The "short name" is called a namespace prefix -- and you don't have to change the namespace prefix in the transformation -- in fact it may be completely different from any prefix that could be used in the XML document.
This transformation:
<xsl:stylesheet version="1.0" xmlns:xsl="http://www.w3.org/1999/XSL/Transform"
xmlns:xYz="http://mysite.com/webservice/1.0/schema"
exclude-result-prefixes="xYz">
<xsl:template match="/">
<html>
<body >
<xsl:value-of select="GetInfoResp/xYz:userName"/>
</body>
</html>
</xsl:template>
</xsl:stylesheet>
produces exactly the same result as this transformation:
<xsl:stylesheet version="1.0" xmlns:xsl="http://www.w3.org/1999/XSL/Transform"
xmlns:a0="http://mysite.com/webservice/1.0/schema"

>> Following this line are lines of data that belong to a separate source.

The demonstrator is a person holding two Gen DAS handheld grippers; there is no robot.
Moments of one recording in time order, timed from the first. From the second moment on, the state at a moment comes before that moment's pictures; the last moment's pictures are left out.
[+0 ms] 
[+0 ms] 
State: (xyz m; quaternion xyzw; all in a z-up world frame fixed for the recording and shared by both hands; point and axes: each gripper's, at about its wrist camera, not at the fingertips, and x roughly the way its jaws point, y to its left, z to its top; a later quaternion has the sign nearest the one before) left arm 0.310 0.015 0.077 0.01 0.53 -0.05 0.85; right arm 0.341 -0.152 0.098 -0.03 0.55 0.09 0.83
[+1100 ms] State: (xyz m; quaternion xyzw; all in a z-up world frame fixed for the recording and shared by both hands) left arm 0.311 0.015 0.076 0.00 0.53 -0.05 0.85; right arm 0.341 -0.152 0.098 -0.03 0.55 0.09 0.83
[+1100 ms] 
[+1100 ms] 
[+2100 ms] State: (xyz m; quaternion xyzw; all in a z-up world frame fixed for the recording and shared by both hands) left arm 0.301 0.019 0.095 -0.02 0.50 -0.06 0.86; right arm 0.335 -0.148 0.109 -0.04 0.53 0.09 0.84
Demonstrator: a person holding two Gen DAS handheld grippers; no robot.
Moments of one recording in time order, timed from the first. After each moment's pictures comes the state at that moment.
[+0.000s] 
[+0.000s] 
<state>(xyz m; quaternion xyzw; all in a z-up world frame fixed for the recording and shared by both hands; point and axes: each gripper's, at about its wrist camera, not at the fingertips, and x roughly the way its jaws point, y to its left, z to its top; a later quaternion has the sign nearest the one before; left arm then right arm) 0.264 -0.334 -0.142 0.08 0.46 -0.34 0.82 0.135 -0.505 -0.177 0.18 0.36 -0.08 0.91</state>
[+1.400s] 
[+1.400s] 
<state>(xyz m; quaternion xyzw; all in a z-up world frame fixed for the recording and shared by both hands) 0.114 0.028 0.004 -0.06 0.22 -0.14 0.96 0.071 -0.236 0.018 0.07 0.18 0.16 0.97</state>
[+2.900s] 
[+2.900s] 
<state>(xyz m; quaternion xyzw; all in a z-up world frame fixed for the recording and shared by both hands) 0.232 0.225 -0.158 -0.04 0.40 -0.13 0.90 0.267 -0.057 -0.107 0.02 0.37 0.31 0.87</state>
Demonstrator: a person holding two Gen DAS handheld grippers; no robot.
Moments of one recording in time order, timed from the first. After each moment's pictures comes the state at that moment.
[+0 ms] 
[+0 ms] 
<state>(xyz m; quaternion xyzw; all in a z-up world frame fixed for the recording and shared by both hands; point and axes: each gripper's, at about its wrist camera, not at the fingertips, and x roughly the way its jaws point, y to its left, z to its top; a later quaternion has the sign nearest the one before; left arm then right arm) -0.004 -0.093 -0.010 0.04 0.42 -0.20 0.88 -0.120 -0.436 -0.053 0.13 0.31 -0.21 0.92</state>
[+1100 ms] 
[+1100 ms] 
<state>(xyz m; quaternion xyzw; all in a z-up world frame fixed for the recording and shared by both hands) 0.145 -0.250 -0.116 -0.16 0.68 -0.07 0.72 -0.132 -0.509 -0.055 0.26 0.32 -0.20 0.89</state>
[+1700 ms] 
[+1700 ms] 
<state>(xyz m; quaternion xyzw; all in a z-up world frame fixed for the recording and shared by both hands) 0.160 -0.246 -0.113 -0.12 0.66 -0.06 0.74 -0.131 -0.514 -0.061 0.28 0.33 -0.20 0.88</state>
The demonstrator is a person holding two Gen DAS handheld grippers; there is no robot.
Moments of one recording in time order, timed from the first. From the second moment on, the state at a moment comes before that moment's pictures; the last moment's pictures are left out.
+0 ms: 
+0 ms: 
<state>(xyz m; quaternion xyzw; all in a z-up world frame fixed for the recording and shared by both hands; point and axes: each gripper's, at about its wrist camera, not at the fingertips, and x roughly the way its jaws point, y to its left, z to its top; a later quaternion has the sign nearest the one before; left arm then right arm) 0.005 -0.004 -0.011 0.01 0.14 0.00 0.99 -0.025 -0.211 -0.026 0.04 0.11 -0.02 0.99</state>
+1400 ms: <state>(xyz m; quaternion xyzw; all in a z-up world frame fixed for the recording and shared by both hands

exclude-result-prefixes="a0">
<xsl:template match="/">
<html>
<body >
<xsl:value-of select="GetInfoResp/a0:userName"/>
</body>
</html>
</xsl:template>
</xsl:stylesheet>
Both transformations, when applied on this XML document (what is provided in the question is severely malformed and had to be corrected):
<GetInfoResp xmlns:xsl="http://www.w3.org/1999/XSL/Transform"
xmlns:a0="http://mysite.com/webservice/1.0/schema">
<a0:userName>Joe</a0:userName>
</GetInfoResp>
produce the same result:
<html>
<body>Joe</body>
</html>
Lesson to learn:
What matters is the namespace, not the prefix used to shorthand it.